We analyzed DNA samples (n = 155) from oncohematology patients with severe sepsis in the Department of Anesthesiology and Intensive Care at the Belarusian Research Center for Pediatric Oncology, Hematology and Immunology. The presence/absence of the rs1024611 polymorphism in the promoter region of the MCP-1 gene was determined using Sanger sequencing.

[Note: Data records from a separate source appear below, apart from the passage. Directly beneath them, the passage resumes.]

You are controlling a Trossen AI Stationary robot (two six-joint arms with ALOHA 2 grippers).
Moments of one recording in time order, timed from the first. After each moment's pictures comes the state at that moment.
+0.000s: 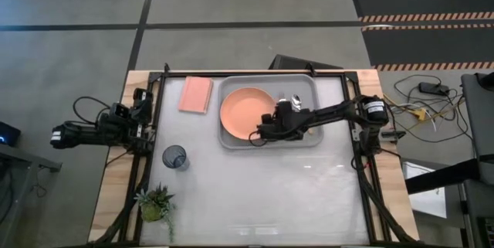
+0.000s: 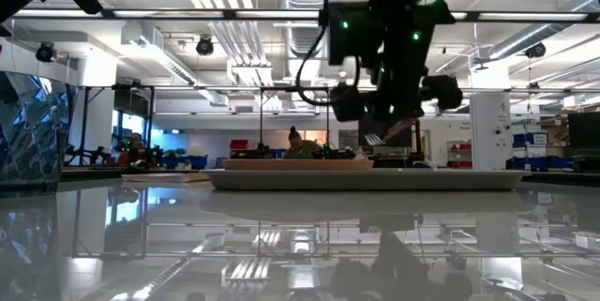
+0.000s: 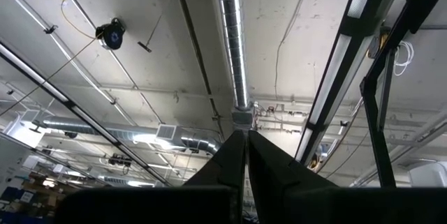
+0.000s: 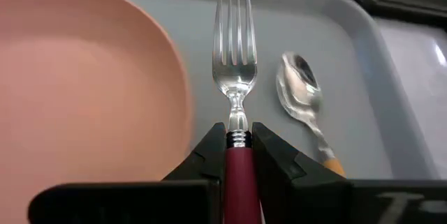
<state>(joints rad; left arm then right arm) 0.00 0.22 0.01 1.14 -0.22 0.01 -0.02 1.90 1.26 -0.91 0.83 1.40</state>
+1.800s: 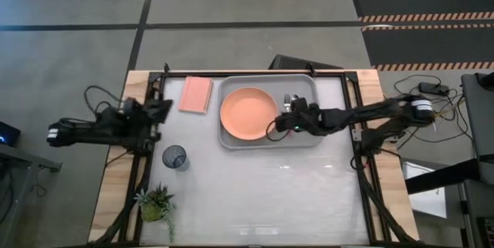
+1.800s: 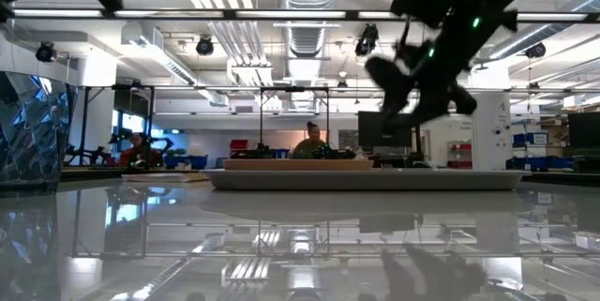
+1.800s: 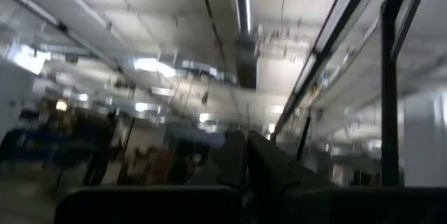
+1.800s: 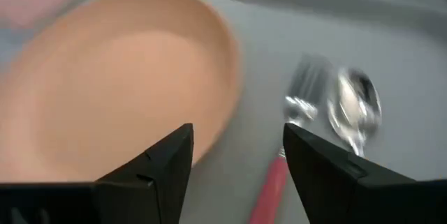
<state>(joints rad) 0.00 0.31 0.18 0.75 -0.22 -0.07 -0.09 1.46 0.75 -0.23 0.61 0.91</state>
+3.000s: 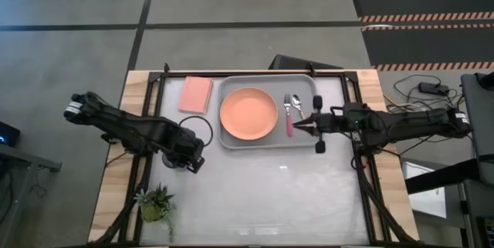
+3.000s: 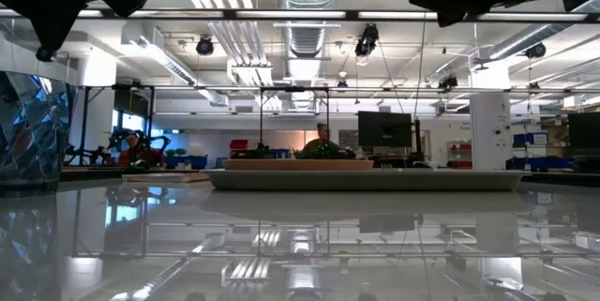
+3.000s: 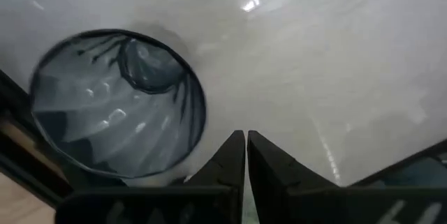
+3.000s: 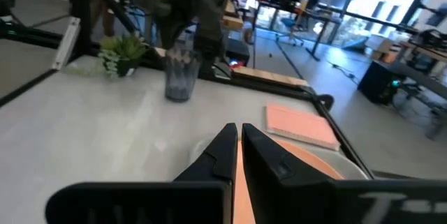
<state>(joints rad) -0.29 1.27 1.12 -1.24 0.13 -1.37 -0.04 0.79 0.47 0.19 -0.05 -0.24</state>
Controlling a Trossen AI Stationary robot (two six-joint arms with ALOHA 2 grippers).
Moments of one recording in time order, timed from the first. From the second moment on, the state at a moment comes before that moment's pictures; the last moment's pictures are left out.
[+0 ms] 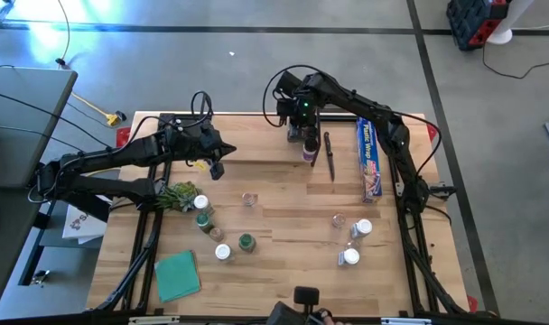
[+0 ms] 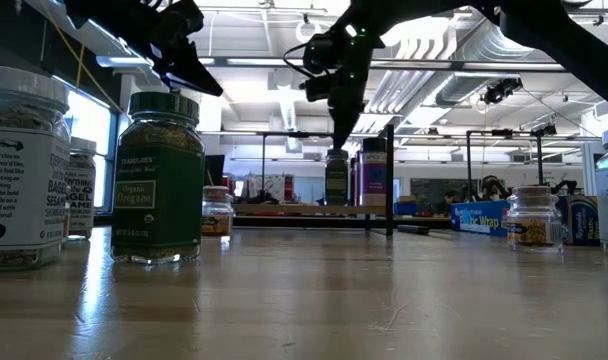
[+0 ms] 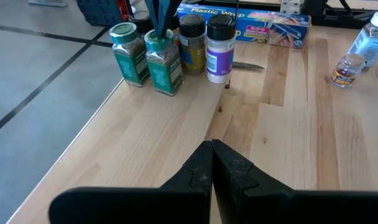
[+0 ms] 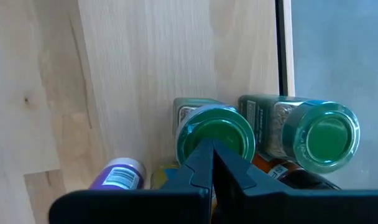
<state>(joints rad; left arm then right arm) 0.36 0.96 0.75 -0.29 -0.04 0.08 -0.53 2.20 2.22 -1.32 0.03 -0.45</state>
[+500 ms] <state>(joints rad) 0.36 0.96 0.75 -0.30 -0.04 0.08 -0.53 2.20 2.22 -1.31 0.06 -0.59</state>
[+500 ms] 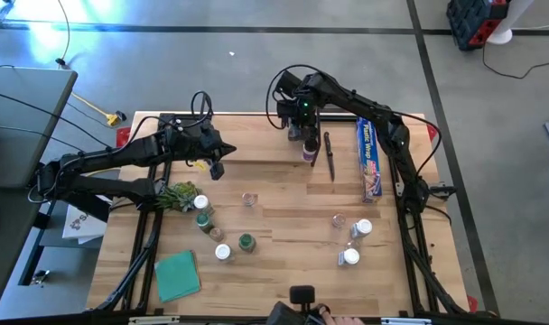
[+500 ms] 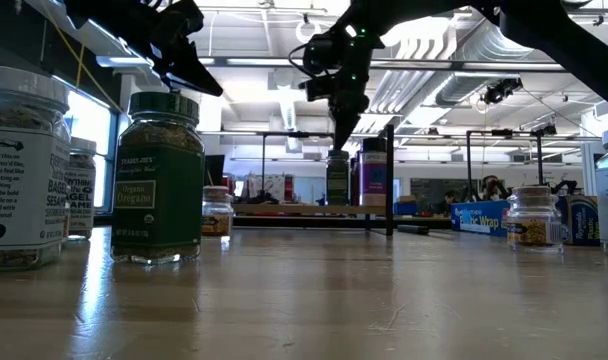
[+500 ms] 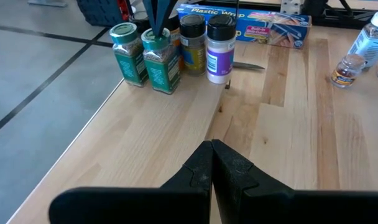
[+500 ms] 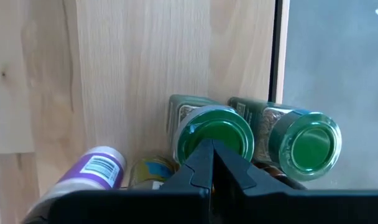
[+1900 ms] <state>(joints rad) 0.36 0.96 0.75 -0.30 -0.04 0.08 -0.53 2.21 2.30 -1.36 0.10 -0.58</state>
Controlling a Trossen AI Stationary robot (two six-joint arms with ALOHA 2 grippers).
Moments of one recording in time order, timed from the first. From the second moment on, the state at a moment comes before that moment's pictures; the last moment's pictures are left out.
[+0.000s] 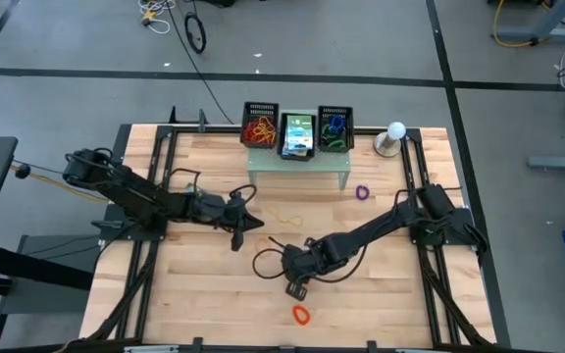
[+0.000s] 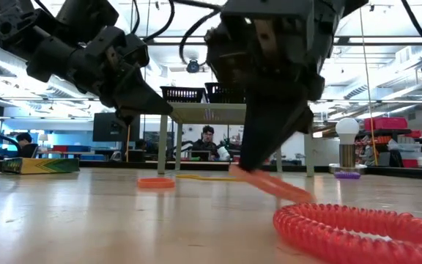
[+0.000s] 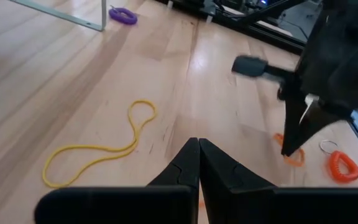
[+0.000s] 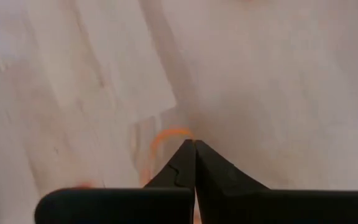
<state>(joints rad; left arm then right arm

The presence of homo- or heterozygous polymorphism was found to be associated with an increased risk of developing septic shock (χ2 = 4.9, p = 0.013). This supports the hypothesis that genetic factors influencing MCP-1 levels may be associated with a more pronounced systemic inflammatory response, leading to more severe clinical outcomes. In patients with the rs1024611 polymorphism, the likelihood of developing sepsis-associated acute kidney injury requiring renal replacement therapy (RRT) was higher (χ2 = 13.0, p = 0.00016) compared to patients without RRT. Patients with the rs1024611 polymorphism also have an increased risk of developing severe acute respiratory distress syndrome (ARDS) (χ2 = 4.8, p = 0.014). Furthermore, the presence of homo- or heterozygous rs1024611 polymorphism increases the likelihood of an adverse outcome, such as 28-day mortality (χ2 = 5.6, p = 0.009). This underscores the importance of genetic factors in determining the prognosis of patients with sepsis. High mortality may be associated with a more pronounced inflammatory response caused by the polymorphism, leading to more severe forms of sepsis and its complications.
The rs1024611 polymorphism in the MCP-1 gene promoter region is significantly associated with an increased risk of severe sepsis secondary to secondary immunodeficiency. These data highlight the importance of genetic testing for risk assessment and prognosis in patients with sepsis.